Swiss Set To Ban New Construction of Minarets

The European concept of religious freedom is different than the American vision, so it shouldn't come as much of a surprise that some Europeans are pushing for a ban on the construction of new minarets. The surprise is that this push is getting its support in Switzerland. Swiss voters are set to ban the construction of new minarets. Switzerland currently has four minarets, and while minarets are used by Muslims to broadcast their calls to prayer elsewhere in the world, the Swiss have banned the practice.
If confirmed, the result would be a huge embarrassment for the neutral Swiss government, which had warned that amending the constitution to ban construction of minarets could serve could "serve the interests of extremist circles."

"The initiative would appear to be accepted, there is a positive trend. It's a huge surprise," French-language Swiss television said, 30 minutes after polls closed at midday.

A majority of voters as well as cantons appeared to have approved the initiative, it said, citing exit polls carried out by the Berne-based Institute Gfs.

Both the Swiss government and parliament had rejected the initiative as violating the Swiss constitution, freedom of religion and the nation's cherished tradition of tolerance. The United Nations human rights watchdog had also voiced concerns.
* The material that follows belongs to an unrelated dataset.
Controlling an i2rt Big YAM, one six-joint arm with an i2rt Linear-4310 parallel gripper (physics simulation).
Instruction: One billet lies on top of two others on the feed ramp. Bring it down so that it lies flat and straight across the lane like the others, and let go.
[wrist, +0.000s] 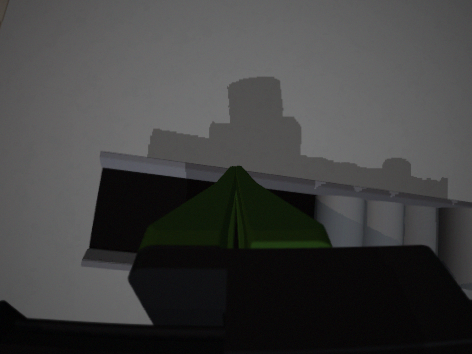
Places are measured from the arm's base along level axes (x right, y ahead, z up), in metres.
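Where they show: gripper, fingertip midpoint: (236, 175).
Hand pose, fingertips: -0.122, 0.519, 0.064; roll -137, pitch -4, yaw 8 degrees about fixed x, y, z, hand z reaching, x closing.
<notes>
After its pixels a point has its place, as x, y, z.
The feed ramp's dark bed (140, 210) @(-0.193, 0.488, 0.001) runs across the wrist view between two pale side rails. Three pale grey billets, a left one (341, 215) @(-0.035, 0.507, 0.022), a middle one (384, 217) @(0.004, 0.510, 0.017) and a right one (420, 220) @(0.043, 0.512, 0.012), lie side by side across the lane at the right. A darker, wider-looking billet (456, 240) @(0.057, 0.499, 0.033) is beside them, cut off by the right edge; whether it lies on top of others I cannot tell. My gripper (236, 175) @(-0.122, 0.519, 0.064) is shut and empty. Its green fingertips show over the far rail, left of the billets. The gripper body hides the billets' lower ends.
The ramp's far rail (142, 163) @(-0.195, 0.525, 0.011) slants down to the right. Its near rail (107, 257) @(-0.209, 0.449, 0.010) shows at the lower left and runs behind the gripper. A pale grey surface (125, 75) @(-0.276, 0.649, -0.086) surrounds the ramp, with a stepped shadow (257, 105) @(-0.101, 0.635, -0.086) beyond the far rail.
</notes>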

A group of politicians from the right-wing Swiss People's Party (SVP), the country's biggest party, and Federal Democratic Union gathered enough signatures to force the vote on the initiative which opposes the "Islamisation of Switzerland."

Its campaign poster showed the Swiss flag covered in missile-like minarets and the portrait of a woman covered with a black chador and veil associated with strict Islam.

"We just want to stop further Islamisation in Switzerland, I mean political Islam. People may practice their religion, that is no problem," Walter Wobmann, who is president of a committee of initiative backers, told Reuters on Sunday.

"We want to stop the further developments -- minarets, (the call to prayer), Sharia law," SVP parliamentarian said at a rally of supporters in the town of Egerkingen near Berne.
Islamophobia is playing a very strong role in this as xenophobia. So does fear of political Islam and the expanding role of Sharia in Swiss life.

It isn't a far leap in the minds of these proponents from Islamic symbolism to terrorism.

The Swiss ban also once again highlights Europe's difficulties in assimilating outsiders into their polity, as well as the insistence by some to retain their cultural, religious, and political identities as separate and distinct. It also brings into focus the intent by some Muslims to impose their views on others; that's why we've seen a focus on the headscarf in France, mosque construction in Germany, and demands for religious courts imposing sharia as separate and distinct from the civil administrative laws of various countries.